→ WORK ORDER
Go through the data and count each line that has the string "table". Give that count alone.

:: DATA FOR THE TASK

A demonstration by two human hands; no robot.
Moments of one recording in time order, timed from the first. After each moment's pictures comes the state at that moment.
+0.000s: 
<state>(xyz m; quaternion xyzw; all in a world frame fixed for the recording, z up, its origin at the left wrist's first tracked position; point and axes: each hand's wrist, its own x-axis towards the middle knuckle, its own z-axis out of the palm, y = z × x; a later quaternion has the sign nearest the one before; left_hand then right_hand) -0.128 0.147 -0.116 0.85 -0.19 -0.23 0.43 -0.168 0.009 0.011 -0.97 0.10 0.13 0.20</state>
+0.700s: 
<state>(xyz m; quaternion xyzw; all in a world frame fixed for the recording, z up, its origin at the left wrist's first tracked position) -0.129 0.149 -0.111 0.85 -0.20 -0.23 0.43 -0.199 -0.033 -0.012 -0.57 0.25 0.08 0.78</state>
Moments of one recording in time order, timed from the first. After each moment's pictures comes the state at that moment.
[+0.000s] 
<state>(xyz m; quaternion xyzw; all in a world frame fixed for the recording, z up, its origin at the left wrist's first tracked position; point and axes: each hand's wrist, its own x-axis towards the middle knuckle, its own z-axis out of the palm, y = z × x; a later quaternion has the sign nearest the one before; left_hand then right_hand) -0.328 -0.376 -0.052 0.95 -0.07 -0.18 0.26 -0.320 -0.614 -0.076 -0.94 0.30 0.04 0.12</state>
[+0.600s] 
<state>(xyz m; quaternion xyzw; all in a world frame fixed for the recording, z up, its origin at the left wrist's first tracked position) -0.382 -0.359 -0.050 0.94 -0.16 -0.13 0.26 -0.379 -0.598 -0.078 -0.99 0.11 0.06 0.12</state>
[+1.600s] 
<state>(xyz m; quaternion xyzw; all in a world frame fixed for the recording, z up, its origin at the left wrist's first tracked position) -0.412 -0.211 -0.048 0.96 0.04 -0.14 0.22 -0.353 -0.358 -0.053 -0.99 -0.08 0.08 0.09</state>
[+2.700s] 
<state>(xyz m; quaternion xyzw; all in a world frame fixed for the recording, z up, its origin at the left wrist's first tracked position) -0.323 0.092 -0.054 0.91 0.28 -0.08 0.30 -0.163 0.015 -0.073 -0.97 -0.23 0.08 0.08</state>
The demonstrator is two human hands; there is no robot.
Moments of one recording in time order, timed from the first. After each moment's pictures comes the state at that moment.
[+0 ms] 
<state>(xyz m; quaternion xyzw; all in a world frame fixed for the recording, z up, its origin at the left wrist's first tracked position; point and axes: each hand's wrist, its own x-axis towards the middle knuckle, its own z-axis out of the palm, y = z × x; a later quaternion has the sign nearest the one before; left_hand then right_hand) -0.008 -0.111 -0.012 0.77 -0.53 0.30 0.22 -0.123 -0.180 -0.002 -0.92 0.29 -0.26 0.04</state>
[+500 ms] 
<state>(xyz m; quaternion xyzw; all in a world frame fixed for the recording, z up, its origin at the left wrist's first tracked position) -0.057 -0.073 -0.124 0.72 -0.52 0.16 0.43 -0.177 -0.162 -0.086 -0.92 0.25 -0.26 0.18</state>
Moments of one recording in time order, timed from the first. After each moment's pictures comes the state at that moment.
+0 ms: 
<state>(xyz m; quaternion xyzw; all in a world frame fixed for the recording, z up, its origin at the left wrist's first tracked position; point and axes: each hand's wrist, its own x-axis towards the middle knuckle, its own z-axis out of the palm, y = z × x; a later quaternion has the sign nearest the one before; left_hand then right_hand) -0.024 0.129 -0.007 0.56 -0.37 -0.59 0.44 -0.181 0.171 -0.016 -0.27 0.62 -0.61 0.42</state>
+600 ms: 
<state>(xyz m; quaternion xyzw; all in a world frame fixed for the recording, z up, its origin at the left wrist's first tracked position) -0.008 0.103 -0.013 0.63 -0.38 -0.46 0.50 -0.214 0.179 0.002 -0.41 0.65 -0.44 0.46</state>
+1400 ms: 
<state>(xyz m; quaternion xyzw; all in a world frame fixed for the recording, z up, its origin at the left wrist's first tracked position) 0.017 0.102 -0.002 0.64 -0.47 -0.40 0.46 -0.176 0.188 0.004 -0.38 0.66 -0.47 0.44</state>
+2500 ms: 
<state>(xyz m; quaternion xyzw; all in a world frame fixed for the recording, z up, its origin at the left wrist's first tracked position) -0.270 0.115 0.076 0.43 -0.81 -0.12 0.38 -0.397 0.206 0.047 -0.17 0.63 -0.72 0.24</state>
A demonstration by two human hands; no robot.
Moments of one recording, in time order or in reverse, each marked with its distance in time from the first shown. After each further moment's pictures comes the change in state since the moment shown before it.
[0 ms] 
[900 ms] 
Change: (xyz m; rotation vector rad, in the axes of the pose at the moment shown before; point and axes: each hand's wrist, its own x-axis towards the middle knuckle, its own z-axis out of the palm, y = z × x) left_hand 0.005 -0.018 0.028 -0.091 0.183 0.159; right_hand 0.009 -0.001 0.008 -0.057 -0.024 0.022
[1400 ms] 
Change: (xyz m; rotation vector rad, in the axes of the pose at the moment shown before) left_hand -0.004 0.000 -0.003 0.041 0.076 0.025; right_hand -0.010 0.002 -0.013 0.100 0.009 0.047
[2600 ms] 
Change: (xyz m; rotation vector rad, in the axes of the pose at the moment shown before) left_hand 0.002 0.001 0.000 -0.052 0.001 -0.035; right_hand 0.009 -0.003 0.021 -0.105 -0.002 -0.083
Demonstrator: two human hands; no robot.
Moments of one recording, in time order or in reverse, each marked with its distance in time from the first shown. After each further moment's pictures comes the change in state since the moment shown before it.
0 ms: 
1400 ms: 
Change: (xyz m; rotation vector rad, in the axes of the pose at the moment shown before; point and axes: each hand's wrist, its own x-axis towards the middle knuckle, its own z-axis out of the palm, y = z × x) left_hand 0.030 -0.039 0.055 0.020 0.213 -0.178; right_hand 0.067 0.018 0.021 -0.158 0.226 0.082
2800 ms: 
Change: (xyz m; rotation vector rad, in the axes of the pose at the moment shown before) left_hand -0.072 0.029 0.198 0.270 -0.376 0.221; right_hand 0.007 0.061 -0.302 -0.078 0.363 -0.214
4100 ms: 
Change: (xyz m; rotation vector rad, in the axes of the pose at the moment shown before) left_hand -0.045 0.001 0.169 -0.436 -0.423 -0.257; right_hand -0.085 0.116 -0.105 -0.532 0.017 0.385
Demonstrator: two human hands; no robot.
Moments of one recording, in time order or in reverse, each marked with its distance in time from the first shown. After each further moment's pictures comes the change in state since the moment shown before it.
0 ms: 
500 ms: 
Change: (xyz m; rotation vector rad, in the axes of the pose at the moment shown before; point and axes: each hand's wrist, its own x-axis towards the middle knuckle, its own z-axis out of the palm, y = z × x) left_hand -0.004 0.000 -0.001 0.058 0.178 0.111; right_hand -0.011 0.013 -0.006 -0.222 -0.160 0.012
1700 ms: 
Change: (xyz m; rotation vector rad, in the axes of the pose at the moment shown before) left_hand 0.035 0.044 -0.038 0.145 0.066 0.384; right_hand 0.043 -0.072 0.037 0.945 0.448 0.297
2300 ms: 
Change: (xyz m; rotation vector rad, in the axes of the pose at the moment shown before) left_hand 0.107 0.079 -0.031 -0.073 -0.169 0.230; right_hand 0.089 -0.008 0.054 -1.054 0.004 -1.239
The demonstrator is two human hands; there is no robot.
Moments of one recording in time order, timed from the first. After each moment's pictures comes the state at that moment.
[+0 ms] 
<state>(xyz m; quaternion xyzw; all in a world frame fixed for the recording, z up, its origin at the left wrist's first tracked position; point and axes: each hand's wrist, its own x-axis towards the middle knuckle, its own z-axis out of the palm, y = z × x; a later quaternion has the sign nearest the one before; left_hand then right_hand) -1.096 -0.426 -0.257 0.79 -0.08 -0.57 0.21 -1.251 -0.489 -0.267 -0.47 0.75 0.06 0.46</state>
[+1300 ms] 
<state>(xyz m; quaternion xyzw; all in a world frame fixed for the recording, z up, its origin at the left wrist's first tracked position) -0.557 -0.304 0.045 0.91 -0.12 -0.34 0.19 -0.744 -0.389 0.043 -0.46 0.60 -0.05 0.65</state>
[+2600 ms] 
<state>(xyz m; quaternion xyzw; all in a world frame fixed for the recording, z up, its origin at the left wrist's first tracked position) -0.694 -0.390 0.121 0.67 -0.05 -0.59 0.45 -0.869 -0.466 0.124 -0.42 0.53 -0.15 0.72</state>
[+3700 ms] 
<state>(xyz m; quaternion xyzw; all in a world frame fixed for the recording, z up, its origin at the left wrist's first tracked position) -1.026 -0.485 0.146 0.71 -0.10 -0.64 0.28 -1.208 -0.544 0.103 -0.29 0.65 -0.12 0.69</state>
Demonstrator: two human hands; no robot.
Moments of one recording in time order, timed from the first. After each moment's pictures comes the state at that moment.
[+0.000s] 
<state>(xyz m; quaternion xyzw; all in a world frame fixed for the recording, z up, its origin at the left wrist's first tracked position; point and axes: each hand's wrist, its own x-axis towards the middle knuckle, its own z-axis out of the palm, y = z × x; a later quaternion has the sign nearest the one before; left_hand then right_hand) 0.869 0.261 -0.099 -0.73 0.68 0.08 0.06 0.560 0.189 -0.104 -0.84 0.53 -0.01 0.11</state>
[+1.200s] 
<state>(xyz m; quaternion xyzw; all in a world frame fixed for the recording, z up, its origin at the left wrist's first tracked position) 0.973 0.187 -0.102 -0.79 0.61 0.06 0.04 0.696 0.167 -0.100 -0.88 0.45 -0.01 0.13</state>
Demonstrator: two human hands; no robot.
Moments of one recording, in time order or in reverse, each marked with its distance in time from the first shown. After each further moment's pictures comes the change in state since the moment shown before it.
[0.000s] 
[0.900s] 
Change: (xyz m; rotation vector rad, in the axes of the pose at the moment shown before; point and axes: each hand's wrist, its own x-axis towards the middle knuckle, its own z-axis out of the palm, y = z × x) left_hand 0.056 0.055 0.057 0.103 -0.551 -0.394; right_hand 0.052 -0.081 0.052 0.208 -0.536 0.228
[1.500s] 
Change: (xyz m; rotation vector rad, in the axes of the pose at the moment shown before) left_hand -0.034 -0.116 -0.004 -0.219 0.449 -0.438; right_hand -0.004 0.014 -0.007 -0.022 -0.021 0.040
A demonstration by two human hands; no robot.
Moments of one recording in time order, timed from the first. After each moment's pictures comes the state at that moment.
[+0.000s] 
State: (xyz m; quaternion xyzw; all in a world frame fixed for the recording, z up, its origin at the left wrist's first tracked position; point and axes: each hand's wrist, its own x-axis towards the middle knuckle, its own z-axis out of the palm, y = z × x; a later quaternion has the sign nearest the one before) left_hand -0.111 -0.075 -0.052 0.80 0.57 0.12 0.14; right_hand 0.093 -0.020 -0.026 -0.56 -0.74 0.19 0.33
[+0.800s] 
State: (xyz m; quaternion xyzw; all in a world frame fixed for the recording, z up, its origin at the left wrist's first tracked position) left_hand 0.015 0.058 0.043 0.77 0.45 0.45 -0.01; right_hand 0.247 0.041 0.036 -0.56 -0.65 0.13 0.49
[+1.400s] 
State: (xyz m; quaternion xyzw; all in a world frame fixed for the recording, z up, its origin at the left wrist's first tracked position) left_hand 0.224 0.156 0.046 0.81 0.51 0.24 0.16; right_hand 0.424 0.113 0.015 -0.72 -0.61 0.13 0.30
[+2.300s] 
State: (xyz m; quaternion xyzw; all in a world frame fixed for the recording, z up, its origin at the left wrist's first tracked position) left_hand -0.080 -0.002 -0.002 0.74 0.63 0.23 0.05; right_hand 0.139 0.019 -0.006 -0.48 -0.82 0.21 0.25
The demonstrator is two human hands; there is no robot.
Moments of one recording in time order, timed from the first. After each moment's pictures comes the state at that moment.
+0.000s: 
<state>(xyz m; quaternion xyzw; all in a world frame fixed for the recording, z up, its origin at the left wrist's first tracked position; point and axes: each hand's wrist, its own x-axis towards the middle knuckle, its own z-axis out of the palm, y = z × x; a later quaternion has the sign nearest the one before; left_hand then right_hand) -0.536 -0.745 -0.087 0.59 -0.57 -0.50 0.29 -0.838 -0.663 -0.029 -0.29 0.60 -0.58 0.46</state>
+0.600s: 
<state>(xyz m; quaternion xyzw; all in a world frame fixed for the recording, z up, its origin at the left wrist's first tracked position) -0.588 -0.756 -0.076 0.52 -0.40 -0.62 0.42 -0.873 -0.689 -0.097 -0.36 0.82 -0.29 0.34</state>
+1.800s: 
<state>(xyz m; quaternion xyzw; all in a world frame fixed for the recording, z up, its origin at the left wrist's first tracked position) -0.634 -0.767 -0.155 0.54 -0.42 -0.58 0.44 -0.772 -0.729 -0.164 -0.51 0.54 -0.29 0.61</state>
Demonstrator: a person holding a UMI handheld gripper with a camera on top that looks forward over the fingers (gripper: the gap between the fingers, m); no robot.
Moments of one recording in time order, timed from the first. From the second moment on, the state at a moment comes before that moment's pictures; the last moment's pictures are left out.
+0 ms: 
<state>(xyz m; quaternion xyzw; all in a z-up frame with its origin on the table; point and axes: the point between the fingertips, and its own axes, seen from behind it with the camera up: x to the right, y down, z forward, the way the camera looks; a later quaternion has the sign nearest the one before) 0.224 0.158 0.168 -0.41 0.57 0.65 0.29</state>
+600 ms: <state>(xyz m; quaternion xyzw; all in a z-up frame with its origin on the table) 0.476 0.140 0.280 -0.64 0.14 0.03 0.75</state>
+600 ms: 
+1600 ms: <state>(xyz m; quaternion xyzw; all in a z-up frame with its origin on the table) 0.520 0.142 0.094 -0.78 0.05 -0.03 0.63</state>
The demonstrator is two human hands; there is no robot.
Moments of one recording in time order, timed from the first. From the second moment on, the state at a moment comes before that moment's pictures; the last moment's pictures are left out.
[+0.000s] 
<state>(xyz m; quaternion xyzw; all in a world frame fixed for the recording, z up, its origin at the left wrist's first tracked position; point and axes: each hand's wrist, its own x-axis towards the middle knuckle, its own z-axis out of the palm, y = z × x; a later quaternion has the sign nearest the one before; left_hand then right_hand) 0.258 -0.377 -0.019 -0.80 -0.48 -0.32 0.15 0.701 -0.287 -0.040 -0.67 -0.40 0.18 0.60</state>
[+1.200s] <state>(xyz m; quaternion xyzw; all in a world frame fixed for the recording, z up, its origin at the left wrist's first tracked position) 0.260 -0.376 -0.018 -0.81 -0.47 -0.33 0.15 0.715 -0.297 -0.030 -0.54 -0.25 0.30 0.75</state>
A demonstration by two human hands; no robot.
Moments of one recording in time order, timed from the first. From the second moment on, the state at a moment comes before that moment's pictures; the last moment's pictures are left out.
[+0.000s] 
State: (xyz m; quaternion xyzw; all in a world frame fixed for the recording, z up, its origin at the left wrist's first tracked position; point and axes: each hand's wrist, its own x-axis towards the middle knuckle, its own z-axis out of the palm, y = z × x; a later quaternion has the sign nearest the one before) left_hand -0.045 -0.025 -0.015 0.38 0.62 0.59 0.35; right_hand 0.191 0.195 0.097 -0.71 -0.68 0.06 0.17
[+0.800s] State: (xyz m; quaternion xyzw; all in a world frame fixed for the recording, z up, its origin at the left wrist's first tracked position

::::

→ RESULT OF THE TASK
3